Requires concurrent ocular medication.
Any systemic illness which would contraindicate lens wear or the medical treatment of which would affect vision or successful lens wear.
Clinically significant (Grade 3 or 4) corneal edema, corneal vascularisation, corneal staining, tarsal abnormalities, bulbar injection or any other abnormality of the cornea that would contraindicate contact lens wear.
Diabetic.
Infectious disease (e.g., hepatitis, tuberculosis) or an immunosuppressive disease (e.g., HIV).
Extended lens wear in last 3 months.
PMMA or RGP lens wear in the previous 8 weeks.
Has had refractive surgery.

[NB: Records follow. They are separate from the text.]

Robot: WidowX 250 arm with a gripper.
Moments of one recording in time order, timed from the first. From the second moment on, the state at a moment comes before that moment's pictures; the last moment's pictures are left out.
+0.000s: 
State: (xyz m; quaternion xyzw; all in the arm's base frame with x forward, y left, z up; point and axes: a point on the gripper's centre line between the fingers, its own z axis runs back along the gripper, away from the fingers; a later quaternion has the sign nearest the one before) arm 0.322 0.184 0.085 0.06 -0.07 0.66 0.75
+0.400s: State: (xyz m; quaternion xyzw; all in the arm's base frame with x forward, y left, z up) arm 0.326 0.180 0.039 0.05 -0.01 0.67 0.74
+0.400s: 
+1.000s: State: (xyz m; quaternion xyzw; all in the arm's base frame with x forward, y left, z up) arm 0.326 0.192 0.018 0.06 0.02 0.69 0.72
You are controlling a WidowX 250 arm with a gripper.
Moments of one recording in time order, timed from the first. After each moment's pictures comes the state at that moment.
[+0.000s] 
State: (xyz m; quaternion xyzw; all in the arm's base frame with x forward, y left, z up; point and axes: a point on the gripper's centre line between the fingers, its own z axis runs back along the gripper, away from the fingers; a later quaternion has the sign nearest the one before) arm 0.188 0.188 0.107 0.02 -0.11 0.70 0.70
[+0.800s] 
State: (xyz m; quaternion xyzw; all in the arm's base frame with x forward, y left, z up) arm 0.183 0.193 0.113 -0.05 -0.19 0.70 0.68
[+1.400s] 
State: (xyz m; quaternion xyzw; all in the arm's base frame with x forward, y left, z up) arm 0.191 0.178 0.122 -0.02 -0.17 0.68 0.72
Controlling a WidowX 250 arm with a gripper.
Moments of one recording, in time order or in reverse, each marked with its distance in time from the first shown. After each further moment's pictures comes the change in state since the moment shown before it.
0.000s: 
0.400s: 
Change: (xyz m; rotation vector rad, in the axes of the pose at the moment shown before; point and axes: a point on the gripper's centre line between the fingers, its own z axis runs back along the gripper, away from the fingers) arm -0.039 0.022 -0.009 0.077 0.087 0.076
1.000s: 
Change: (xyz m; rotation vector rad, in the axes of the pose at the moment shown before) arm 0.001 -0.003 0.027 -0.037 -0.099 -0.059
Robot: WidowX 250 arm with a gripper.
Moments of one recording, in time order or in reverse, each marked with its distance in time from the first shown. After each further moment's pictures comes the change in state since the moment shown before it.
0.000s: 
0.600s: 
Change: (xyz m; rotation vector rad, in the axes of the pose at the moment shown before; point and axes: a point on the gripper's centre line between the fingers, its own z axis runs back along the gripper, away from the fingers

Has had eye injury/surgery within 8 weeks immediately prior to enrollment for this study.
Abnormal lacrimal secretions.
Pre-existing ocular irritation that would preclude contact lens fitting.
Keratoconus or other corneal irregularity.
Pregnancy, lactating or planning a pregnancy at the time of enrollment.
Participation in any concurrent clinical trial or in last 60 days."

Arm && Interventions

Group	Intervention	Description
etafilcon A / etafilcon A	etafilcon A	etafilcon A contact lens worn first and second
oculfilcon D / etafilcon A	etafilcon A	ocufilcon D contact lens worn first, etafilcon A contact lens worn second
etafilcon A / ocufilcon D	etafilcon A	etafilcon A contact lens worn first daily disposable , ocufilcon D contact lens worn second daily disposable
etafilcon A / ocufilcon D	ocufilcon D	etafilcon A contact lens worn first daily disposable , ocufilcon D contact lens worn second daily disposable
ocufilcon D / ocufilcon D	ocufilcon D	ocufilcon D contact lens worn first and second
oculfilcon D / etafilcon A	ocufilcon D	ocufilcon D contact lens worn first, etafilcon A contact lens worn second

Primary Outcome Measures

Name	Time	Method
Lens Comfort	1-week follow-up	Lens comfort was evaluated via the subjective question: "How comfortable did your eyes feel at the end of the day when wearing the contact lenses you were provided?" (excellent/very good=5...very good=3...Poor=0)

Secondary Outcome Measures

Name	Time	Method
Comfort Throughout the Whole Day	1-week follow-up	Comfort throughout the day was evaluated via subjective question: "Comfort throughout the whole day" and is reported as an aggregate of "Agree Strongly and Agree Somewhat".